QUICK-BREAD RECIPE HELP / LOW / REDUCED-FAT RECIPE HELP

Sarah's
Secrets

I developed the Healthy Oven Mixing Method in 1999 (Healthy Oven Baking Book, by Sarah Phillips, Doubleday, 1999). The dry and wet PLUS sugar ingredients are mixed separately and then combined and blended until the dry ingredients just become moist. The wet, typically including fruit purees, such as applesauce) PLUS sugar ingredients are beaten until frothy for better aeration, before being combined with the dry.

INGREDIENTS
Dry:
1 cup unbleached all-purpose flour; spoon into measuring cup and level to rim
1 cup yellow cornmeal, preferably stone ground
1 teaspoon baking soda
1 teaspoon ground cinnamon
1 teaspoon freshly grated nutmeg
1/2 teaspoon ground ginger
1/4 teaspoon ground cloves
1/4 teaspoon salt

Wet / Sugar:
1 cup canned pumpkin
1 cup packed dark brown sugar
1 cup buttermilk
1 large egg
grated zest of 1 orange
1 tablespoon canola or vegetable oil

INSTRUCTIONS
1. Position a shelf in the middle of the oven. Preheat oven to 350 degrees F. Reduce the oven heat by 25 degrees F if using a dark, nonstick pan or a Pyrex, glass oven proof baking dish.

Line the bottom of a 9- x 5- x 3-inch loaf pan with parchment paper.

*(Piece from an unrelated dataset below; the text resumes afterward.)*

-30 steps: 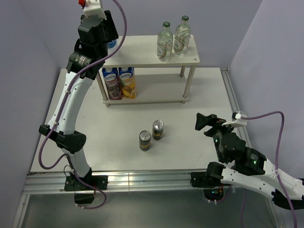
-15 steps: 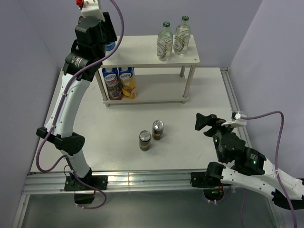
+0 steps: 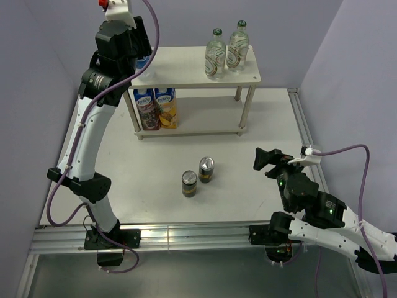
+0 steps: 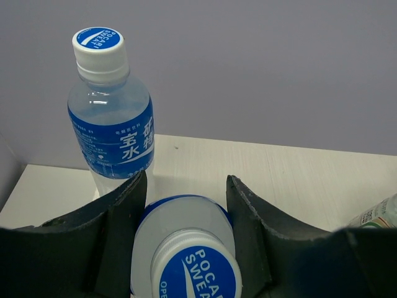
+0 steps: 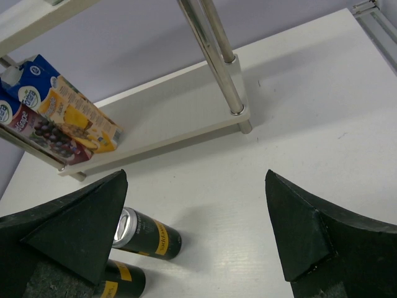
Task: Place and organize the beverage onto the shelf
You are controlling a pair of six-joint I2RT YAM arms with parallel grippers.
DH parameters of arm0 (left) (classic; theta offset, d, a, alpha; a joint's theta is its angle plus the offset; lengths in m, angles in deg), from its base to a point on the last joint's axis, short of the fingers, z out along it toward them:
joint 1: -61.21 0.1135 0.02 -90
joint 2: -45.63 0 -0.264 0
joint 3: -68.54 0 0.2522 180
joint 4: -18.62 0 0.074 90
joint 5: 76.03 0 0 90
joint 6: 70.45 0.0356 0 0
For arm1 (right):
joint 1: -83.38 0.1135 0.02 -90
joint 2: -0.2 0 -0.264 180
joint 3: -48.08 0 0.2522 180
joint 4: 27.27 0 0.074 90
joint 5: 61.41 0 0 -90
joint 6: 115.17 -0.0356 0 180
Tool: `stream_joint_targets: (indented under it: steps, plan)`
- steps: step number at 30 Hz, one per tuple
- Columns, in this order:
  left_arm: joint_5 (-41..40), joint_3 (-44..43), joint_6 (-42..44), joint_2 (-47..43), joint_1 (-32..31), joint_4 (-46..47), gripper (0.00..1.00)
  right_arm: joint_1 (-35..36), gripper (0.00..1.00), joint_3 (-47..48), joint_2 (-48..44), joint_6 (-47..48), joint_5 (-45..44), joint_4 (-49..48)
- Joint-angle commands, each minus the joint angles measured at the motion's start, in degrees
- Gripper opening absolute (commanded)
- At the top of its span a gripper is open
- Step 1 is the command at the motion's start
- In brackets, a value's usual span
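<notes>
My left gripper (image 4: 186, 180) is shut on a blue-capped water bottle (image 4: 195, 267), held over the left end of the shelf's top board (image 4: 298, 174). A second water bottle (image 4: 111, 118) stands upright on that board, just behind the left finger. In the top view the left arm hides most of this corner, and only a bit of a blue-labelled bottle (image 3: 144, 61) shows. Two green-capped glass bottles (image 3: 215, 54) (image 3: 237, 46) stand at the right end of the shelf (image 3: 186, 76). Two dark cans (image 3: 189, 184) (image 3: 206, 169) stand on the table. My right gripper (image 5: 195, 180) is open and empty, right of the cans (image 5: 146, 233).
Two juice cartons (image 3: 155, 108) stand at the left end of the lower board (image 5: 167, 118). Silver shelf legs (image 5: 217, 56) rise at the right front corner. A metal rail (image 3: 298, 124) runs along the table's right edge, and walls close in on the back and both sides.
The left arm has edged slightly toward the back left with the water bottle still in its grip. The right arm has not moved.
</notes>
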Motion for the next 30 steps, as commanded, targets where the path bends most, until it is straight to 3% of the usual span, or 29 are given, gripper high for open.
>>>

Lightly spray the paper.

2. Whisk the dry ingredients (flour to salt) in a medium-sized bowl, until well combined. Set aside.

3. In another medium bowl, with a hand-held mixer, combine the wet/sugar ingredients (pumpkin to canola oil), and beat until frothy about 1 minute. Make a well in the center of the dry ingredient and pour in the pumpkin mixture. Using a large rubber spatula, fold together until JUST combined. Do not overmix. The batter will be thick. Using a gentle touch, spread the batter in the prepared pan.

4. Bake right away until the top of the cornbread springs back when pressed gently in the center and the sides are beginning to pull away from the pan, about 55 to 60 minutes. Do not overbake. Cool in the pan on a wire rack for 10 minutes. Unmold the cake on a wire cake rack and peel off the waxed paper. Turn on its side to cool completely.

STORAGE
Store in the refrigerator for 2 to 3 days; can be frozen. Because the recipe contains fruit purees (pumpkin), the recipe is best stored under refrigeration to help prevent mold.

VARIATION
Healthy Oven Pumpkin-Orange Cranberry Cornbread: Stir in 1/2 cup dried cranberries (craisins) when the pumpkin mixture is added to the dry ingredients, in Step #3.